To coincide with the Studio 3 Gallery’s Alfred Drury exhibition, the Beaney Art Museum in Canterbury – also a finalist for the Art Fund Museum of the Year award in 2013 – has set up a small exhibition on yet another Alfred: that of Alfred Stevens. Dubbed ‘England’s Michelangelo’ this one room display features the working drawings of this incredible Victorian artist, taken from Alfred Drury’s personal collection.
Alfred Stevens, Two putti, one emptying a pot of water over another, 1860-65. Own photograph.
Why is he compared to Michelangelo? Stevens himself, too, was a sculptor. As a young man he spent nine years in Italy where he had the opportunity to study Renaissance art, training also in Florence at the Accademia di Belle Arti (Academy of Fine Arts). Coincidentally, Michelangelo Buonarroti also trained there, alongside sculptors such as Giambologna and Benvenuto Cellini. By 1842 he left Rome and returned to England where he found work in 1844 at the School of Design in Somerset House, London.
Many of the drawings on display are sketches for public commissions. He is best known for his Wellington Monument which resides in St. Paul’s Cathedral, a commission that he won by offering a rather low fee of £14,000 in exchange for undertaking the commission in 1857. Sadly, he didn’t live to see it completed – it was completed later by John Tweed, a.k.a. the ‘British Rodin’ – dying in 1875 at the age of 68.
Alfred Stevens, The Wellington Monument, 1912. Image via www.victorianweb.org.
Several of these studies were for the décor in the dining room of Dorchester House, a mansion in Park Lane, London, which was demolished to make way for the present Dorchester Hotel. His most important contribution was to the chimneypiece, now in the Victoria & Albert Museum, featuring two marvellous caryatids on either side of the fireplace. However, the focus of these Dorchester House studies is not on the chimneypiece but on his designs for the decorated walls. A sheet of compositional sketches for Corineus throwing Magog into the Sea (1858-62) shows Stevens’ exceptional grasp of form and movement. His crawling men are perfectly sculpted – fortunately, with a ‘normal’ set off muscles, unlike the Renaissance master – and his seated women are crafted like Venuses with a slight reminiscence of the Sistine Chapel sibyls.
Alfred Stevens, Man crawling, 1846-80. Own photograph.
His influences are made known by a display of drawings based on Old Master works.

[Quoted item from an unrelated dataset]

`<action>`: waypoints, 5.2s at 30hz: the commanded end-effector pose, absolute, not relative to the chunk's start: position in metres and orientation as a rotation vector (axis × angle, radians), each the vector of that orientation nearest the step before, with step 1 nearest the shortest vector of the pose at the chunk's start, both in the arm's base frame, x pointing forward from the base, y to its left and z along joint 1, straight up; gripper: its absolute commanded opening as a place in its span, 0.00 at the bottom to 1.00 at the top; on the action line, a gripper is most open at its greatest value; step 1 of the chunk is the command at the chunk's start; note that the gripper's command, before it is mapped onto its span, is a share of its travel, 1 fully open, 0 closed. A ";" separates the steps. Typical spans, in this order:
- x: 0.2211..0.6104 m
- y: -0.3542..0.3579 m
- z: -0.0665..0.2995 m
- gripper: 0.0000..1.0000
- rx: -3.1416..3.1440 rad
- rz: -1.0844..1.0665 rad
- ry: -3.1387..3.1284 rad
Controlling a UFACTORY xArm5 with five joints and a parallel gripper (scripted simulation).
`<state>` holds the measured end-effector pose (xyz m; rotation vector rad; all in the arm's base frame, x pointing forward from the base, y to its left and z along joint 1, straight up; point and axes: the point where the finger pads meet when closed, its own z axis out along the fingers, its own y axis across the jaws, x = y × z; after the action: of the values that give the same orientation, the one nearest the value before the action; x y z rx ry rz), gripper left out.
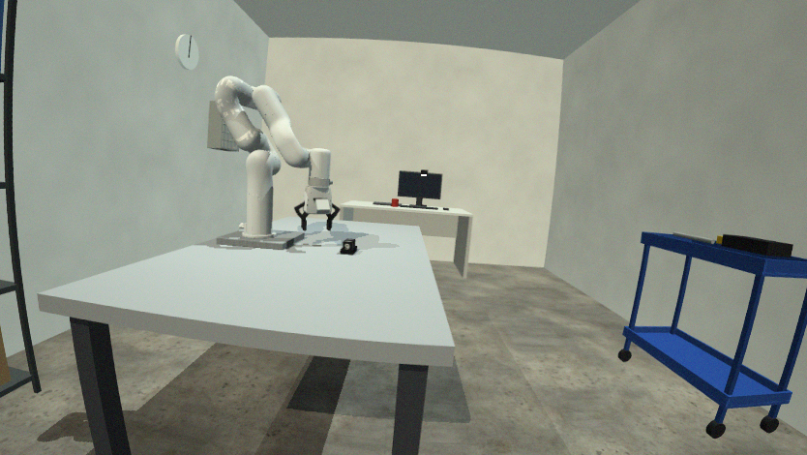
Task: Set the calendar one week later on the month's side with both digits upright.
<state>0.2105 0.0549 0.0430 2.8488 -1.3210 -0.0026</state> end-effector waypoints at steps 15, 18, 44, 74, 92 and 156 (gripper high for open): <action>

There are a few sketches focusing on Titian’s Assumption of the Virgin (1516-18) in the Basilica di Santa Maria Gloriosa dei Frari in Venice, specifically of the gasping crowd beneath the Virgin Mary. Two scenes featuring centaurs are clearly influenced by Michelangelo’s relief of the Battle of the Centaurs (c.1492) while a drawing next to these attempts to copy Raphael’s central ceiling panel in the Stanza della Segnatura, one of four Raphael Rooms in the Vatican in Rome. Aside from these dynamic, mythological scenes we can also see intricate designs for the fittings of ceilings and architectural plans.
Left to right: Alfred Stevens, Preparatory drawing for the Ascension of Christ, 1844; Titian, The Assumption of the Virgin (detail), 1516-18. Own photograph; www.wikipedia.org.
The exhibition shows the beginnings of Stevens’ commissions, as opposed to over-emphasised final pieces. These rapid, detailed drawings with chalk and graphite allow us to witness his understanding of form and dynamism, from depictions of cute, playful putti to classical representations of suffering men and graceful women. Being a free exhibition hosted by an Art Fund recognised institution in a historic city, what more could you want? Christmas. Always Christmas.
‘England’s Michelangelo’ Alfred Stevens runs until 1st December 2013 at the Beaney, House of Art and Knowledge, Canterbury, www.canterbury.co.uk/Beaney.